F = -12.15 kg·m/s / 0.002 s
F = -6075 N

Therefore, Reggie exerted a force of -6075 N (in the opposite direction) on the baseball.

b. Calculate the force exerted by Reggie on the baseball in vector form and find its magnitude:

Given the upward angle of 30°, the x-component of the force would be negative and the y-component would be positive.

Force in x-direction:
Fx = F * cos(θ)
Fx = -6075 N * cos(30°)
Fx = -6075 N * 0.866
Fx = -5265.75 N

Force in y-direction:
Fy = F * sin(θ)
Fy = -6075 N * sin(30°)
Fy = -6075 N * 0.5
Fy = -3037.5 N

The force exerted by Reggie on the baseball in vector form is (-5265.75 N) * î + (-3037.5 N) * ĵ.

To find the magnitude of the force, use the Pythagorean theorem:
|F| = √(Fx^2 + Fy^2)

|F| = √((-5265.75 N)^2 + (-3037.5 N)^2)
|F| = √(27748006.56 N^2 + 9223878.75 N^2)
|F| = √(36971885.31 N^2)
|F| = 6079.72 N

Therefore, the magnitude of the force Reggie exerted on the baseball when it travels upwards at a 30° angle is approximately 6079.72 N.
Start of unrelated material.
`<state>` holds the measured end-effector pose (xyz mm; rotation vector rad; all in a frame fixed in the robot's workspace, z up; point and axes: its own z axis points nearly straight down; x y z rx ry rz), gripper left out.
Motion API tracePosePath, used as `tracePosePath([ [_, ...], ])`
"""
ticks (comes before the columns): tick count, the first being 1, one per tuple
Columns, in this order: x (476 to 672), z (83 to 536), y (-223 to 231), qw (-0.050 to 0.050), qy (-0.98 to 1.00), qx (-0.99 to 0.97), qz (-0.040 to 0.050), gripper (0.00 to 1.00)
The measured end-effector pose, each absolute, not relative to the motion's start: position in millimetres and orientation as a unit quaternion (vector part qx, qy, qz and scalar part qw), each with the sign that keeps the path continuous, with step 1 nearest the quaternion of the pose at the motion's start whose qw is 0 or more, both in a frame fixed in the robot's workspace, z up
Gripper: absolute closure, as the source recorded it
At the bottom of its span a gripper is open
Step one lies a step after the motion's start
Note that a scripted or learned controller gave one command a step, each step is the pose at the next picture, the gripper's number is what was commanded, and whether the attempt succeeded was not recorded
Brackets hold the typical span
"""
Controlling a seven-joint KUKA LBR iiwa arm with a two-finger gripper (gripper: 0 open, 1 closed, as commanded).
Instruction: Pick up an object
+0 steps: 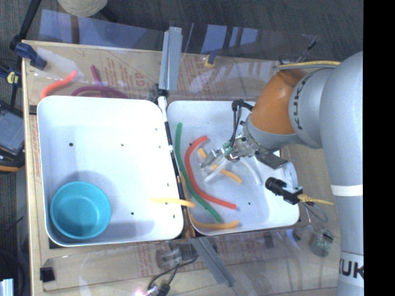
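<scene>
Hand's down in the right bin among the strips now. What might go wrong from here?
1. The hand sits over small yellow pieces lying close beside the red strip; it may catch two things, or nothing.
2. The red strip and green strip lie against each other, so lifting one could drag the other.
3. The yellow strip straddles the rims between the bins and could get knocked off.

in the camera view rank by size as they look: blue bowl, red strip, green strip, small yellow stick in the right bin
1. Blue bowl, largest by area.
2-3. Green strip and red strip: similar length and width, too close to rank.
4. Yellow stick, clearly smallest.
</scene>
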<state>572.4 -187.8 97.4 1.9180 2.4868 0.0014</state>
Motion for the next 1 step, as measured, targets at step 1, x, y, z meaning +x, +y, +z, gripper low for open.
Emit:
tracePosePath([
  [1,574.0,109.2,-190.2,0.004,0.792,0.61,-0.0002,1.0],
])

To find the force Reggie exerted on the baseball when it travels upwards at an angle of 30°, we need to break down the problem into its x and y components.
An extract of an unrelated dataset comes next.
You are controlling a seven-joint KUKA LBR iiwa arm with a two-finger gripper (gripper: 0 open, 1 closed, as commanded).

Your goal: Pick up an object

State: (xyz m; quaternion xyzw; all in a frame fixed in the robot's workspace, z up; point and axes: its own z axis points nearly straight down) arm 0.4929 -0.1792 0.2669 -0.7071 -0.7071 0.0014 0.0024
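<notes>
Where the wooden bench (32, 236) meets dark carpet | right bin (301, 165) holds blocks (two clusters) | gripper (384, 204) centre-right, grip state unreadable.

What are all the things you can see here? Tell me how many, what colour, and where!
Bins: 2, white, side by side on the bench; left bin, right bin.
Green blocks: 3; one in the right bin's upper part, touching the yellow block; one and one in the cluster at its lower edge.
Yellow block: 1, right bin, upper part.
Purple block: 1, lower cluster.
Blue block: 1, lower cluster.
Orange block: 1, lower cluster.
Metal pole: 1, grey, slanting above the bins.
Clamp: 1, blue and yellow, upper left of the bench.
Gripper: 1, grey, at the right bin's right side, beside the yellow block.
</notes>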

First, let's find the x-component of the force. We know that the ball left Reggie's bat with a velocity of 45.0 m/s in the opposite direction. Since the ball is traveling upwards at an angle of 30°, we can use trigonometry to find the x-component of the velocity.

The x-component can be found using the equation:
Vx = V * cosθ
where Vx is the x-component of the velocity, V is the total velocity (45.0 m/s), and θ is the angle of 30°.

Plugging in these values, we have:
Vx = 45.0 m/s * cos(30°)
Vx = 45.0 m/s * 0.866 (approximating the cosine of 30°)

Calculating this, we find that Vx ≈ 39.0 m/s.

Since we know that force (F) is equal to the change in momentum (Δp) divided by the time (Δt), we can use this equation to find the x-component of the force:

F = Δp/ Δt
F = m(Vx - Vinitial)/ Δt

In this case, the initial velocity (Vinitial) of the baseball before Reggie hit it is 36.0 m/s, the mass (m) is 0.150 kg, and the impact lasts for 0.002 s.

Plugging in these values, we have:
F = 0.150 kg * (39.0 m/s - 36.0 m/s) / 0.002 s

Calculating this, we find that the x-component of the force is approximately 2,250 N.

Next, let's find the y-component of the force. We can use the same equation, but this time, we'll find the y-component of the velocity.

The y-component can be found using the equation:
Vy = V * sinθ
where Vy is the y-component of the velocity, V is the total velocity (45.0 m/s), and θ is the angle of 30°.

Plugging in these values, we have:
Vy = 45.0 m/s * sin(30°)
Vy = 45.0 m/s * 0.5 (approximating the sine of 30°)

Calculating this, we find that Vy ≈ 22.5 m/s.

Now, let's find the y-component of the force using the same equation:

F = Δp/ Δt
F = m(Vy - Vinitial)/ Δt

Plugging in the values, we have:
F = 0.150 kg * (22.5 m/s - 0 m/s) / 0.002 s

Calculating this, we find that the y-component of the force is approximately 1687.5 N.

To express the force Reggie exerted on the baseball in vector form, we combine the x and y components:
Force = (Fx, Fy)
Force = (2250 N, 1687.5 N)

To find the magnitude of the force Reggie exerted, we can use the Pythagorean theorem:
|Force| = √(Fx^2 + Fy^2)
|Force| = √(2250^2 + 1687.5^2)

Calculating this, we find that the magnitude of the force Reggie exerted is approximately 2822 N.